Reprint the listing. Every line must match the original exactly.

==========

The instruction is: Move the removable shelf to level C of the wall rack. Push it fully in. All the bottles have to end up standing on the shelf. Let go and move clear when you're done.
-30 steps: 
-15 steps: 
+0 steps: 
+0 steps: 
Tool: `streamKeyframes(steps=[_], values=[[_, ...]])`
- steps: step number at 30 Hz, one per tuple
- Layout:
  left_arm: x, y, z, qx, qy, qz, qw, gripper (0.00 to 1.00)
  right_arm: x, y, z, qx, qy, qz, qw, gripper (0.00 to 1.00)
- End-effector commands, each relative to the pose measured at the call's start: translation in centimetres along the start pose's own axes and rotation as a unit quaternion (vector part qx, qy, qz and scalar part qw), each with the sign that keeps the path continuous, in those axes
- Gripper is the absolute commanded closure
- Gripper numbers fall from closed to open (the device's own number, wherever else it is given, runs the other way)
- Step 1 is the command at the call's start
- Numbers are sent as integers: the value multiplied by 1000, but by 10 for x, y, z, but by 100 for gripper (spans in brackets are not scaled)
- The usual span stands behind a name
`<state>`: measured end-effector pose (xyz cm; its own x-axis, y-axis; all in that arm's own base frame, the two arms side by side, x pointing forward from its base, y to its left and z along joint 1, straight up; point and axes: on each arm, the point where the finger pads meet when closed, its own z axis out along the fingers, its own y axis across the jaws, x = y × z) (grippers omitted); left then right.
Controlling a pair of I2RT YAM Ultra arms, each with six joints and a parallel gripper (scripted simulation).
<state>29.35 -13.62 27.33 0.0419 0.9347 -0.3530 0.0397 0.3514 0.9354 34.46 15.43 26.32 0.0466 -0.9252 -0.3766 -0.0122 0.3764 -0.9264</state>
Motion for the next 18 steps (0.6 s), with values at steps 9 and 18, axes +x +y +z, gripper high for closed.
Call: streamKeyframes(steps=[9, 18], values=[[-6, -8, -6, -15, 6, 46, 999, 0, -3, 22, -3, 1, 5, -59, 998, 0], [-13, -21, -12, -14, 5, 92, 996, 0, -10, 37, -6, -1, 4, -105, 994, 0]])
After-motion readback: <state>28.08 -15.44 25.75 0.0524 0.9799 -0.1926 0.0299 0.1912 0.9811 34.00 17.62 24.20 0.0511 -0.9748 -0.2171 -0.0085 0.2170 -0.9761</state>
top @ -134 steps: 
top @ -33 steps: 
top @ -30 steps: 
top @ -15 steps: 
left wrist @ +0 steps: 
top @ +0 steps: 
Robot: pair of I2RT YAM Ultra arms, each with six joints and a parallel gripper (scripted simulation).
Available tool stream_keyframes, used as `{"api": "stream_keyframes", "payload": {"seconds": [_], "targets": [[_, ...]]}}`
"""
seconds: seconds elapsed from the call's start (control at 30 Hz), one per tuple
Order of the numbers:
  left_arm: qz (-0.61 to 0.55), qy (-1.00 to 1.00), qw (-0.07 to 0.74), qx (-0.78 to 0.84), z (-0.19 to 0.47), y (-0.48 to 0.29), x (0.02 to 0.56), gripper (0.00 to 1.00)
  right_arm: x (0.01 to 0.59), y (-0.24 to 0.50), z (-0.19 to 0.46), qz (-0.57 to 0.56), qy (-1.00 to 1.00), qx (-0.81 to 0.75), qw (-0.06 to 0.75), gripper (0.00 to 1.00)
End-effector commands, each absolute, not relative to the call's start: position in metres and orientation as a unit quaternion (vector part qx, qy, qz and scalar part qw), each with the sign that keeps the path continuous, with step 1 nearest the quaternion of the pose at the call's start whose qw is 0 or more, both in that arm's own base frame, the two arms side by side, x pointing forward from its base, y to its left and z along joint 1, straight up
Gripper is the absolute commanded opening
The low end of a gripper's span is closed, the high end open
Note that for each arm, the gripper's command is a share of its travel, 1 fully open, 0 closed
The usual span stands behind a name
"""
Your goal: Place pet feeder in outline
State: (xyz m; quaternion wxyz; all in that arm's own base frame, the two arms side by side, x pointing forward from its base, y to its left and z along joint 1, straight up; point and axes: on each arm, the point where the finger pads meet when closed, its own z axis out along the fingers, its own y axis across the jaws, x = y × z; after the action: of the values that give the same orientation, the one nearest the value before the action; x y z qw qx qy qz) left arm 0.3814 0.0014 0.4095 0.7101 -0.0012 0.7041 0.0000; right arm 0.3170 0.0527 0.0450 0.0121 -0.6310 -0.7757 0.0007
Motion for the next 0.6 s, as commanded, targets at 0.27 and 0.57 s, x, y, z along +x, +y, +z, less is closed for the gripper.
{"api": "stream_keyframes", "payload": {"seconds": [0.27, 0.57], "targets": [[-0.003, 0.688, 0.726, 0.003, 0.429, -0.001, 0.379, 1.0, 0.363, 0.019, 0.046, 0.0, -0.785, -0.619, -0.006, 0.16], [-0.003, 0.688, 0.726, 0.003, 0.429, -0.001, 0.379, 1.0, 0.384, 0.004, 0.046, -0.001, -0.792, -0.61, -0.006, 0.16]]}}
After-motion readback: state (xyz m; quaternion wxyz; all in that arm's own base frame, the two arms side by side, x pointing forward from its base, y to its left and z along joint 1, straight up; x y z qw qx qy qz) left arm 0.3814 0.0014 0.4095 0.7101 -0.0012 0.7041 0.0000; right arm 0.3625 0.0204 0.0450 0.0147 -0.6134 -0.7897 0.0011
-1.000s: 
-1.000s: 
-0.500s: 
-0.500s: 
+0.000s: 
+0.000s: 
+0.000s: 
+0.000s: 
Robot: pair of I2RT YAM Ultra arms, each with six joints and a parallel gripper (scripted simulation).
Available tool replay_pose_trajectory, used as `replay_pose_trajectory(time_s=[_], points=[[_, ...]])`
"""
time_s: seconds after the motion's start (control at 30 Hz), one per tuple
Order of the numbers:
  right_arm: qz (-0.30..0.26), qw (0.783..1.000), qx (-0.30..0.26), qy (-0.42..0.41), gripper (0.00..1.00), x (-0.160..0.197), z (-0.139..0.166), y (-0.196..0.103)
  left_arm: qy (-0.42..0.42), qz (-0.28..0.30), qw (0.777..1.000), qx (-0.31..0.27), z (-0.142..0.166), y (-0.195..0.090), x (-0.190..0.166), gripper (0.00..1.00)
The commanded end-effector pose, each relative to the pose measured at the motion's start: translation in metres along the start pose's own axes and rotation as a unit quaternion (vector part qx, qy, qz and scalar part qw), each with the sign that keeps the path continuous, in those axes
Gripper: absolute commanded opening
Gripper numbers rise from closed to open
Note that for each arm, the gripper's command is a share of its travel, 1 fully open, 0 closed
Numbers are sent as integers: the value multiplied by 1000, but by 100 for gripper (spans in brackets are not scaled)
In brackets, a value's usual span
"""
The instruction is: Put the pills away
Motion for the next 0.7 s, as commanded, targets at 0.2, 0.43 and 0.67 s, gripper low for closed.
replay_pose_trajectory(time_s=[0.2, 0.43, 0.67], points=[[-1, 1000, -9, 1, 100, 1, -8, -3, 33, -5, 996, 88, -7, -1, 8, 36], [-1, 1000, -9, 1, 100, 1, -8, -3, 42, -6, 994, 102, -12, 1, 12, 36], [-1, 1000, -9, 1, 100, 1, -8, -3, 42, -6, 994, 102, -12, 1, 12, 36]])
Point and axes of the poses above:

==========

◆ **RESPONSE TO THE EXERCISE**
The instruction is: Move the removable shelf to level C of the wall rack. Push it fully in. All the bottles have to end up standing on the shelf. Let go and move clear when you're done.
-30 steps: 
-15 steps: 
+0 steps: 
+0 steps: 
Tool: `streamKeyframes(steps=[_], values=[[_, ...]])`
- steps: step number at 30 Hz, one per tuple
- Layout:
  left_arm: x, y, z, qx, qy, qz, qw, gripper (0.00 to 1.00)
  right_arm: x, y, z, qx, qy, qz, qw, gripper (0.00 to 1.00)
- End-effector commands, each relative to the pose measured at the call's start: translation in centimetres along the start pose's own axes and rotation as a unit quaternion (vector part qx, qy, qz and scalar part qw), each with the sign that keeps the path continuous, in those axes
- Gripper is the absolute commanded closure
- Gripper numbers fall from closed to open (the device's own number, wherever else it is given, runs the other way)
- Step 1 is the command at the call's start
- Numbers are sent as integers: the value multiplied by 1000, but by 10 for x, y, z, but by 100 for gripper (spans in brackets are not scaled)
- The usual span stands behind a name
`<state>`: measured end-effector pose (xyz cm; its own x-axis, y-axis; all in that arm's own base frame, the two arms side by side, x pointing forward from its base, y to its left and z along joint 1, straight up; point and axes: on each arm, the point where the finger pads meet when closed, its own z axis out along the fingers, its own y axis across the jaws, x = y × z) (grippers omitted); left then right.
Controlling a pair of I2RT YAM Ultra arms, each with six joints and a parallel gripper (scripted simulation).
<state>29.35 -13.62 27.33 0.0419 0.9347 -0.3530 0.0397 0.3514 0.9354 34.46 15.43 26.32 0.0466 -0.9252 -0.3766 -0.0122 0.3764 -0.9264</state>
Motion for the next 18 steps (0.6 s), with values at steps 9 and 18, axes +x +y +z, gripper high for closed.
Call: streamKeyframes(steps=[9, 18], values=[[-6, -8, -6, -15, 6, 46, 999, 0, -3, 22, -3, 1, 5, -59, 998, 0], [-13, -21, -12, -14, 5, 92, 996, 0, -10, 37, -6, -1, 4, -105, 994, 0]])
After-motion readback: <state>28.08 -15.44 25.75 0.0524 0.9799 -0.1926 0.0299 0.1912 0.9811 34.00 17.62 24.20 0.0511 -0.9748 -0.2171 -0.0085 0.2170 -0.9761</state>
top @ -134 steps: 
top @ -33 steps: 
top @ -30 steps: 
top @ -15 steps: 
left wrist @ +0 steps: 
top @ +0 steps: 
Robot: pair of I2RT YAM Ultra arms, each with six joints and a parallel gripper (scripted simulation).
Available tool stream_keyframes, used as `{"api": "stream_keyframes", "payload": {"seconds": [_], "targets": [[_, ...]]}}`
"""
seconds: seconds elapsed from the call's start (control at 30 Hz), one per tuple
Order of the numbers:
  left_arm: qz (-0.61 to 0.55), qy (-1.00 to 1.00), qw (-0.07 to 0.74), qx (-0.78 to 0.84), z (-0.19 to 0.47), y (-0.48 to 0.29), x (0.02 to 0.56), gripper (0.00 to 1.00)
  right_arm: x (0.01 to 0.59), y (-0.24 to 0.50), z (-0.19 to 0.46), qz (-0.57 to 0.56), qy (-1.00 to 1.00), qx (-0.81 to 0.75), qw (-0.06 to 0.75), gripper (0.00 to 1.00)
End-effector commands, each absolute, not relative to the call's start: position in metres and orientation as a unit quaternion (vector part qx, qy, qz and scalar part qw), each with the sign that keeps the path continuous, with step 1 nearest the quaternion of the pose at the call's start whose qw is 0 or more, both in that arm's own base frame, the two arms side by side, x pointing forward from its base, y to its left and z along joint 1, straight up
Gripper is the absolute commanded opening
The low end of a gripper's span is closed, the high end open
Note that for each arm, the gripper's command is a share of its travel, 1 fully open, 0 closed
The usual span stands behind a name
"""
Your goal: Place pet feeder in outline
State: (xyz m; quaternion wxyz; all in that arm's own base frame, the two arms side by side, x pointing forward from its base, y to its left and z along joint 1, straight up; point and axes: on each arm, the point where the finger pads meet when closed, its own z axis out along the fingers, its own y axis across the jaws, x = y × z; after the action: of the values that give the same orientation, the one nearest the value before the action; x y z qw qx qy qz) left arm 0.3814 0.0014 0.4095 0.7101 -0.0012 0.7041 0.0000; right arm 0.3170 0.0527 0.0450 0.0121 -0.6310 -0.7757 0.0007
Motion for the next 0.6 s, as commanded, targets at 0.27 and 0.57 s, x, y, z along +x, +y, +z, less is closed for the gripper.
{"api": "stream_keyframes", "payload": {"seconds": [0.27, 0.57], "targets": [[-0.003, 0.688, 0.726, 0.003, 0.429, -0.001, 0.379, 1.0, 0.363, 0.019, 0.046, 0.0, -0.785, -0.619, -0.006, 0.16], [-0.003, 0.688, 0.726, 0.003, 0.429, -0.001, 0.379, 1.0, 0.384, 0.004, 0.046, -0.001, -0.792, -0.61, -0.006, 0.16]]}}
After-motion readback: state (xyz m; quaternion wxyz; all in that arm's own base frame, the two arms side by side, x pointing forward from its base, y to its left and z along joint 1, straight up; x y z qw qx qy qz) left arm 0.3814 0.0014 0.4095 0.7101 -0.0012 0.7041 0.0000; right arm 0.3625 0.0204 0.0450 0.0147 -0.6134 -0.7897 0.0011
-1.000s: 
-1.000s: 
-0.500s: 
-0.500s: 
+0.000s: 
+0.000s: 
+0.000s: 
+0.000s: 
Robot: pair of I2RT YAM Ultra arms, each with six joints and a parallel gripper (scripted simulation).
Available tool replay_pose_trajectory, used as `replay_pose_trajectory(time_s=[_], points=[[_, ...]])`
"""
time_s: seconds after the motion's start (control at 30 Hz), one per tuple
Order of the numbers:
  right_arm: qz (-0.30..0.26), qw (0.783..1.000), qx (-0.30..0.26), qy (-0.42..0.41), gripper (0.00..1.00), x (-0.160..0.197), z (-0.139..0.166), y (-0.196..0.103)
  left_arm: qy (-0.42..0.42), qz (-0.28..0.30), qw (0.777..1.000), qx (-0.31..0.27), z (-0.142..0.166), y (-0.195..0.090), x (-0.190..0.166), gripper (0.00..1.00)
The commanded end-effector pose, each relative to the pose measured at the motion's start: translation in metres along the start pose's own axes and rotation as a unit quaternion (vector part qx, qy, qz and scalar part qw), each with the sign that keeps the path continuous, in those axes
Gripper: absolute commanded opening
Gripper numbers rise from closed to open
Note that for each arm, the gripper's command is a share of its travel, 1 fully open, 0 closed
Numbers are sent as integers: the value multiplied by 1000, but by 100 for gripper (spans in brackets are not scaled)
In brackets, a value's usual span
"""
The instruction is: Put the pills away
Motion for the next 0.7 s, as commanded, targets at 0.2, 0.43 and 0.67 s, gripper low for closed.
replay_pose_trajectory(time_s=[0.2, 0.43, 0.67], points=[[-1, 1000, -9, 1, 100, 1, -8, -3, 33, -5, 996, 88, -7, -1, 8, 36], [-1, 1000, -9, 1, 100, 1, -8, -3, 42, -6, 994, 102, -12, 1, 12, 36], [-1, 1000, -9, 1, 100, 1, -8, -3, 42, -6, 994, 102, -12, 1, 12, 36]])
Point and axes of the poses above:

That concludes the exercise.